Start of Block

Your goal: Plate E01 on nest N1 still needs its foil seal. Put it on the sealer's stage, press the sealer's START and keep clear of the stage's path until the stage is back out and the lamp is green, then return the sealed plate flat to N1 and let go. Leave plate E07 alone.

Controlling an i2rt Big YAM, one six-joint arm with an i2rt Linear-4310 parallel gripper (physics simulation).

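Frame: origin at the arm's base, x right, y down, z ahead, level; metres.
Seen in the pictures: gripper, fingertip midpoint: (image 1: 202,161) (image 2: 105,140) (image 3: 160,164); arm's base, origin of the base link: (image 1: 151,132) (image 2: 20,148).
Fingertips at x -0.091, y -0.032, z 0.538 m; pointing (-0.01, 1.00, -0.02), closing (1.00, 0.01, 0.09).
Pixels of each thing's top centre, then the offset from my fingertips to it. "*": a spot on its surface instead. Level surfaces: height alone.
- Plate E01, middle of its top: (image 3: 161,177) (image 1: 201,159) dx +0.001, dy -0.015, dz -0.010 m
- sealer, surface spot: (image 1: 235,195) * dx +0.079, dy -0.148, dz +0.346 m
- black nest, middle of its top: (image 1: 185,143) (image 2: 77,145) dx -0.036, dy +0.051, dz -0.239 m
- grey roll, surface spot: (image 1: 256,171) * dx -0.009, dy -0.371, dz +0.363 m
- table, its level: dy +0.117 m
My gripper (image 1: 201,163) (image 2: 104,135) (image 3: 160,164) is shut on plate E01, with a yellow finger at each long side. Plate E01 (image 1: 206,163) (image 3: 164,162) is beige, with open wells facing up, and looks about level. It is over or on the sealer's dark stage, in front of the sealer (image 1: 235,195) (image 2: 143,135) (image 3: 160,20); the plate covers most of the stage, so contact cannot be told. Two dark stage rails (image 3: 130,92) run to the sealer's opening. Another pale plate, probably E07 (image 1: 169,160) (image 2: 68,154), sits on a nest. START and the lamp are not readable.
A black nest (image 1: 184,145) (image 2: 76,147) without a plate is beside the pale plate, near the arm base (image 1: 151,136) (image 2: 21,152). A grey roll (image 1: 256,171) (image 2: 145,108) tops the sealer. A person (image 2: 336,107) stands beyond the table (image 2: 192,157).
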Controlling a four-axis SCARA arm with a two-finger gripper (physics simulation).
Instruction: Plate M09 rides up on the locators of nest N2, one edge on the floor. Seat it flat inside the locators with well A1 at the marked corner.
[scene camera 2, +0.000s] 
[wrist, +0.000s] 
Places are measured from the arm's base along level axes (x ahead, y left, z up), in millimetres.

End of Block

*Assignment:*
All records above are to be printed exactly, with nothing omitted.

*Answer to the exercise:*
Your goal: Plate E01 on nest N1 still needs its foil seal. Put it on the sealer's stage, press the sealer's START and keep clear of the stage's path until the stage is back out and the lamp is green, then return the sealed plate flat to N1 and let go. Leave plate E07 alone.

Controlling an i2rt Big YAM, one six-joint arm with an i2rt Linear-4310 parallel gripper (physics simulation).

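Frame: origin at the arm's base, x right, y down, z ahead, level; metres.
Seen in the pictures: gripper, fingertip midpoint: (image 1: 202,161) (image 2: 105,140) (image 3: 160,164); arm's base, origin of the base link: (image 1: 151,132) (image 2: 20,148).
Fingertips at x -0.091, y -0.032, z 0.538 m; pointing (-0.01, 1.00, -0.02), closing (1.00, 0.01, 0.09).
Pixels of each thing's top centre, then the offset from my fingertips to it. "*": a spot on its surface instead. Level surfaces: height alone.
- Plate E01, middle of its top: (image 3: 161,177) (image 1: 201,159) dx +0.001, dy -0.015, dz -0.010 m
- sealer, surface spot: (image 1: 235,195) * dx +0.079, dy -0.148, dz +0.346 m
- black nest, middle of its top: (image 1: 185,143) (image 2: 77,145) dx -0.036, dy +0.051, dz -0.239 m
- grey roll, surface spot: (image 1: 256,171) * dx -0.009, dy -0.371, dz +0.363 m
- table, its level: dy +0.117 m
My gripper (image 1: 201,163) (image 2: 104,135) (image 3: 160,164) is shut on plate E01, with a yellow finger at each long side. Plate E01 (image 1: 206,163) (image 3: 164,162) is beige, with open wells facing up, and looks about level. It is over or on the sealer's dark stage, in front of the sealer (image 1: 235,195) (image 2: 143,135) (image 3: 160,20); the plate covers most of the stage, so contact cannot be told. Two dark stage rails (image 3: 130,92) run to the sealer's opening. Another pale plate, probably E07 (image 1: 169,160) (image 2: 68,154), sits on a nest. START and the lamp are not readable.
A black nest (image 1: 184,145) (image 2: 76,147) without a plate is beside the pale plate, near the arm base (image 1: 151,136) (image 2: 21,152). A grey roll (image 1: 256,171) (image 2: 145,108) tops the sealer. A person (image 2: 336,107) stands beyond the table (image 2: 192,157).
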Controlling a four-axis SCARA arm with a two-finger gripper (physics simulation).
Instruction: Plate M09 rides up on the locators of nest N2, one edge on the floor. Seat it flat inside the locators with well A1 at the marked corner.
[scene camera 2, +0.000s] 
[wrist, +0.000s] 
Places are measured from the arm's base along level axes (x ahead, y left, z up), in millimetres.

This answer requires nothing more.